§ What to do
Could you write out the opening lines of the data, word for word, stopping after the line that contains "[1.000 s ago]"?

Dataset excerpts:
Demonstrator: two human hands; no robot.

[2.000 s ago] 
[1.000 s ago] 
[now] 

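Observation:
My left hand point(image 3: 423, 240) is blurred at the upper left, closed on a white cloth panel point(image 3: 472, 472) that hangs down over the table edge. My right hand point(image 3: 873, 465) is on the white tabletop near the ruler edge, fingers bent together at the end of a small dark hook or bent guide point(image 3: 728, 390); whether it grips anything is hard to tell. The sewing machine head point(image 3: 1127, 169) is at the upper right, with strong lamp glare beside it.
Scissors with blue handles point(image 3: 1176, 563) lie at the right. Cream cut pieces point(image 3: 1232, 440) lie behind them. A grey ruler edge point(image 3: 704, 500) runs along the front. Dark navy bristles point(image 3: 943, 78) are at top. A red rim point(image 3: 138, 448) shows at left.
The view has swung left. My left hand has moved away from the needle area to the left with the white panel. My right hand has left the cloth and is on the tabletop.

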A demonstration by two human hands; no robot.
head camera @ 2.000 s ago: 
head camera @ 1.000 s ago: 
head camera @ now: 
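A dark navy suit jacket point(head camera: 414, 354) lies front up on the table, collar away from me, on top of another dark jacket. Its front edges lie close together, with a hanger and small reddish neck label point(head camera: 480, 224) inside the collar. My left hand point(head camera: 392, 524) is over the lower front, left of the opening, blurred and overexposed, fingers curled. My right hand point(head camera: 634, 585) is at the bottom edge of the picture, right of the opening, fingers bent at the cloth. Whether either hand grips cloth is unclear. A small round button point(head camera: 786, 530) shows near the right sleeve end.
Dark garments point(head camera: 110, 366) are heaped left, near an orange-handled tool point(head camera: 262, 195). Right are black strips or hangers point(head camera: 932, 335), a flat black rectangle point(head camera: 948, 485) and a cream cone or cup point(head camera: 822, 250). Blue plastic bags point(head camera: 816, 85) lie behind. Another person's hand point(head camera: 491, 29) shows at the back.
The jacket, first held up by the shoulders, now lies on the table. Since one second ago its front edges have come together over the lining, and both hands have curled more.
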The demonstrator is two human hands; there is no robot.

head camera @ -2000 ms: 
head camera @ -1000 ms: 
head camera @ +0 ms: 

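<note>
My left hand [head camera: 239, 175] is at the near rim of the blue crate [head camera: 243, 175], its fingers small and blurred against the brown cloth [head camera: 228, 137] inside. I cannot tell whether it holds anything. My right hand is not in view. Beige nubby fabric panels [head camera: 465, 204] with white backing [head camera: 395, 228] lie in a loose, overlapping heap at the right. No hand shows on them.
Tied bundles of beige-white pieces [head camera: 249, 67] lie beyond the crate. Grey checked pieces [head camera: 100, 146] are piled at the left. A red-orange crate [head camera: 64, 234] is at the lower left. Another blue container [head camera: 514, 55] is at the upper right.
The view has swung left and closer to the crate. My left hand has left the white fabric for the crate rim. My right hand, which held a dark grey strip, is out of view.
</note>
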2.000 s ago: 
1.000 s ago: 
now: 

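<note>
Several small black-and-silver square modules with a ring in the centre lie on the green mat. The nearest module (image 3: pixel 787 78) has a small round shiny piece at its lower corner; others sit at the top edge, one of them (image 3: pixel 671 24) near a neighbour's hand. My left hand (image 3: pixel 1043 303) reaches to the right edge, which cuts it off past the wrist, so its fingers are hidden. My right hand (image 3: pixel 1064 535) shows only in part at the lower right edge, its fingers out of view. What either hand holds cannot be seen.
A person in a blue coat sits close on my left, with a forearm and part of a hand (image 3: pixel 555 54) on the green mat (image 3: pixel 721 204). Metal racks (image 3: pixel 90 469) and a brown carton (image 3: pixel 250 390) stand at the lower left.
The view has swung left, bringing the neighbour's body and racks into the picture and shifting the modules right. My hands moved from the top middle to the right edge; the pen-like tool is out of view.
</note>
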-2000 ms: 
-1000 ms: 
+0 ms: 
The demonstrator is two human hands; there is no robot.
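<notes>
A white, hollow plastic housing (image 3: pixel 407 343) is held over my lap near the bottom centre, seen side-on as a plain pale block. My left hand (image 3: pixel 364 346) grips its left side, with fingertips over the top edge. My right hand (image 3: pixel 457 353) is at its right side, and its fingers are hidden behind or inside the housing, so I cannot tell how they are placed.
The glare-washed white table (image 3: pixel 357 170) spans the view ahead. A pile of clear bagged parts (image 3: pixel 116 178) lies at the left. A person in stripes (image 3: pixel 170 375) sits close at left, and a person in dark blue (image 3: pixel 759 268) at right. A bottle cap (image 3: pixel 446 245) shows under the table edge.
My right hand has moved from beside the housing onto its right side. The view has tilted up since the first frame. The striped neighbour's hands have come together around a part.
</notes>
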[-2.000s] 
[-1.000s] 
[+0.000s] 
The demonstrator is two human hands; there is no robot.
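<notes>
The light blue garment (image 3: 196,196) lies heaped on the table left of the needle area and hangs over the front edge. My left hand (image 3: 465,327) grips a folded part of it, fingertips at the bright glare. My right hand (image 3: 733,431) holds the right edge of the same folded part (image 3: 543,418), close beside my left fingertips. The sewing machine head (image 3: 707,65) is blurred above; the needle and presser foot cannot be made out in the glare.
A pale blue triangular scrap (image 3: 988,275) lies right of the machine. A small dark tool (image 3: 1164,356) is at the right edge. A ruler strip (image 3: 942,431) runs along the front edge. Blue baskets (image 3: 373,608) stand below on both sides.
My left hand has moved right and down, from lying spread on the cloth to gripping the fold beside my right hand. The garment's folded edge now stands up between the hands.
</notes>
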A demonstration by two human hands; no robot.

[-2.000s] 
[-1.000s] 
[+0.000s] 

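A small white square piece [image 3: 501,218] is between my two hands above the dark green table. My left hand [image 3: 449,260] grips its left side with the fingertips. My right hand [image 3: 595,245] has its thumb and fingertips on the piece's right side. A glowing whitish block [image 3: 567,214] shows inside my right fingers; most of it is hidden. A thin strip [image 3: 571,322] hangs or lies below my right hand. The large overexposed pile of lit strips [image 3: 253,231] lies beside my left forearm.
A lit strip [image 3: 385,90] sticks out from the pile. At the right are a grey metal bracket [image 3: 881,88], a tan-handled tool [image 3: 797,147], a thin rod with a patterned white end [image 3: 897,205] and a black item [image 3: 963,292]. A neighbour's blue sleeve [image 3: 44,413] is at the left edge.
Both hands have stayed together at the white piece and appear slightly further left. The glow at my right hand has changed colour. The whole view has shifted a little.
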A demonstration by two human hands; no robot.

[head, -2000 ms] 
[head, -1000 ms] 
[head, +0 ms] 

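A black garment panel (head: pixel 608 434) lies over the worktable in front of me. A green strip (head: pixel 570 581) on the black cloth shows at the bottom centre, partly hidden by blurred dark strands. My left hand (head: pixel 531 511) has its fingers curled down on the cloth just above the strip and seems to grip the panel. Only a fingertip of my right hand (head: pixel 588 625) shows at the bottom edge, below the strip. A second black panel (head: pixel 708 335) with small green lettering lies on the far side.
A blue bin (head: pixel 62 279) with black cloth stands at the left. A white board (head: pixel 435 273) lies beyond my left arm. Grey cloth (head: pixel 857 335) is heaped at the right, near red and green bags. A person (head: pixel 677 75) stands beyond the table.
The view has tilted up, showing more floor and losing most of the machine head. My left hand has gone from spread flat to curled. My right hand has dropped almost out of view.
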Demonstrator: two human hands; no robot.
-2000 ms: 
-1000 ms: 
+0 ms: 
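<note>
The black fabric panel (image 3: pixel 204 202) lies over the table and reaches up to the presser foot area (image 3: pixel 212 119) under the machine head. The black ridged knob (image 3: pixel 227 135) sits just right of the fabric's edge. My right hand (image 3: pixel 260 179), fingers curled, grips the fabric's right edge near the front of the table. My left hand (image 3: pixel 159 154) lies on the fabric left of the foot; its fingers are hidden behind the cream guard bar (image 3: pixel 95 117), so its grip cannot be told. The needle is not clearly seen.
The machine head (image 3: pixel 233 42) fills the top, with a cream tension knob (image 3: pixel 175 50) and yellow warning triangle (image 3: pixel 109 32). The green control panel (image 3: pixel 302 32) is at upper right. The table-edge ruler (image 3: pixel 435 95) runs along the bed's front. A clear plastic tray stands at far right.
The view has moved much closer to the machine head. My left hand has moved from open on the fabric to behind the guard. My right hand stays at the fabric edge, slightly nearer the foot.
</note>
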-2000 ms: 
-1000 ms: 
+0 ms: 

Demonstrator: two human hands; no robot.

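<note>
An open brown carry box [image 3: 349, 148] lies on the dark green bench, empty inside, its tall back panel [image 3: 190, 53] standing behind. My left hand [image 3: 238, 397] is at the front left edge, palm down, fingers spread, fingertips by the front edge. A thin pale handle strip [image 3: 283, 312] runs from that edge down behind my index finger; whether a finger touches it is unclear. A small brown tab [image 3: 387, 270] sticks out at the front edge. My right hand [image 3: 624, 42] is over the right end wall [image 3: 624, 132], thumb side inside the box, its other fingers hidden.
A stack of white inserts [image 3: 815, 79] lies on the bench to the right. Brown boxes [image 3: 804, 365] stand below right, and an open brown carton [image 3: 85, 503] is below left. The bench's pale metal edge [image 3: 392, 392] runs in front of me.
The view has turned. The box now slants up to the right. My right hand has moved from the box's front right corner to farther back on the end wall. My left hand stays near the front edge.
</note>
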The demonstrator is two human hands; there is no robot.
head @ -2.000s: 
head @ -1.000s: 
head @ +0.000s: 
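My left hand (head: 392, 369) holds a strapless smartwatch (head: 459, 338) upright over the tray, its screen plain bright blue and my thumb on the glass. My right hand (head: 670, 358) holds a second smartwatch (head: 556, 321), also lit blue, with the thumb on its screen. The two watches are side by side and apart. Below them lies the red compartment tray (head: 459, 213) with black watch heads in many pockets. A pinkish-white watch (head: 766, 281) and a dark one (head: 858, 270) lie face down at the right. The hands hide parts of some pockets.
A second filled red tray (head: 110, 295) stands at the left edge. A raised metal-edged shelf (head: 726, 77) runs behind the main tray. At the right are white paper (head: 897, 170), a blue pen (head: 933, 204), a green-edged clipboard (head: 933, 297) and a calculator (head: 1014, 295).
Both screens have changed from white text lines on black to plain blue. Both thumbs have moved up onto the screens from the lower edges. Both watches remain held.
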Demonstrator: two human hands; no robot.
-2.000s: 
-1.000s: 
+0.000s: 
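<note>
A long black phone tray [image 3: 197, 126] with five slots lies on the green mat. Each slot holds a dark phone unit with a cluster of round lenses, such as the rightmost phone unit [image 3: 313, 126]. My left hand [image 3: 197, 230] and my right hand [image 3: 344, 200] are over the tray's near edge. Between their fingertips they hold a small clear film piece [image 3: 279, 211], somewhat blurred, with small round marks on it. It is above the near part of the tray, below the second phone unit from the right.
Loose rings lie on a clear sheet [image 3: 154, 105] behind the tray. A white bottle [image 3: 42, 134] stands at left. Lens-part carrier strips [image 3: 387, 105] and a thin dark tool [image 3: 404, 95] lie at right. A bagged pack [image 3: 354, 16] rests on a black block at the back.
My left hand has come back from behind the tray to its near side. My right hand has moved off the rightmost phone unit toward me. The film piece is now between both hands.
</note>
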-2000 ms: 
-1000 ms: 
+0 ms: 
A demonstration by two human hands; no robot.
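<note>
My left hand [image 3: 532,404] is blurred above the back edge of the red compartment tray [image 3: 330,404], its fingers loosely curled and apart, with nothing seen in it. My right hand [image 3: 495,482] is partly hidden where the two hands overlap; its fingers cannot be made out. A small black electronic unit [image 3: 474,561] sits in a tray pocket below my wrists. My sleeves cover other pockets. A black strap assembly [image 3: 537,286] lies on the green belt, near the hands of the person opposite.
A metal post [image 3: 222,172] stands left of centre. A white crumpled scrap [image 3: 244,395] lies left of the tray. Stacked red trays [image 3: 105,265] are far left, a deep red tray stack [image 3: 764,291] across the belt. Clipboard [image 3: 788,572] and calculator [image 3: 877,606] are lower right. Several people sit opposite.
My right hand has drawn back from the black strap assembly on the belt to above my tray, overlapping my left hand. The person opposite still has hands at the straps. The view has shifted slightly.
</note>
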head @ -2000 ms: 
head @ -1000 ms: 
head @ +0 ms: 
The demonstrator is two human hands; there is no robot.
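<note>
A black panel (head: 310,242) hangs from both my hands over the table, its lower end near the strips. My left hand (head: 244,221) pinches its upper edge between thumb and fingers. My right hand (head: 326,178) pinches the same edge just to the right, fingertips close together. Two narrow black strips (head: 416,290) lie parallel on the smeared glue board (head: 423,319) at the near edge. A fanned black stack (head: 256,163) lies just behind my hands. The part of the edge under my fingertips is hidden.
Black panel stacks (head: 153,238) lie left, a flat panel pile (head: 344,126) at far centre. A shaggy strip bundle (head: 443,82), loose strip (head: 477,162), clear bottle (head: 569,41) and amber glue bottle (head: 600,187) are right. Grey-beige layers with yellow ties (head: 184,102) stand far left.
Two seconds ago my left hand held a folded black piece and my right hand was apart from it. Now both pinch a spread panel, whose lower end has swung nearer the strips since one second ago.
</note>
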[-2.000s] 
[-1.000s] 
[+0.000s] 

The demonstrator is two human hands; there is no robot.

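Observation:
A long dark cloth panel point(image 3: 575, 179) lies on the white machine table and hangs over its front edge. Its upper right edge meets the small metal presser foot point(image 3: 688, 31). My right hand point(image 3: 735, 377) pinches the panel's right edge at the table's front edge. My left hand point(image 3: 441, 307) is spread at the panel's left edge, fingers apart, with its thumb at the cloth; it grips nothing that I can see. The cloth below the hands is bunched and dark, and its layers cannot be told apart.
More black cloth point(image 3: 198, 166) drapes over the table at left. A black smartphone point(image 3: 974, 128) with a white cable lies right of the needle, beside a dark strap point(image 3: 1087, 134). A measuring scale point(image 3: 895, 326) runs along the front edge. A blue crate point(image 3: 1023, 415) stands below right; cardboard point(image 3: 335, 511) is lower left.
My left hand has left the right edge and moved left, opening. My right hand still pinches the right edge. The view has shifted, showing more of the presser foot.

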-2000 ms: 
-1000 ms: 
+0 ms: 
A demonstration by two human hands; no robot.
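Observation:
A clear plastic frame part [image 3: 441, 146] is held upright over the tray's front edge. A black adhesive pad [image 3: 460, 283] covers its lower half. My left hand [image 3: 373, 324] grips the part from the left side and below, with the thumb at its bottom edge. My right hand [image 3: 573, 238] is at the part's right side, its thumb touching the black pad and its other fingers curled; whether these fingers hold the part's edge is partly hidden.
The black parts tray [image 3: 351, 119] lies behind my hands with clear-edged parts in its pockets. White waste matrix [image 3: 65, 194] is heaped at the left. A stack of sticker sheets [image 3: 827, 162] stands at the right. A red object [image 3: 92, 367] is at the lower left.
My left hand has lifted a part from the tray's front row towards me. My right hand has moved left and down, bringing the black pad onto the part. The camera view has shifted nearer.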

§ Task response
Demonstrator: two human hands; no robot.

[2.000 s ago] 
[1.000 s ago] 

The exercise output is complete.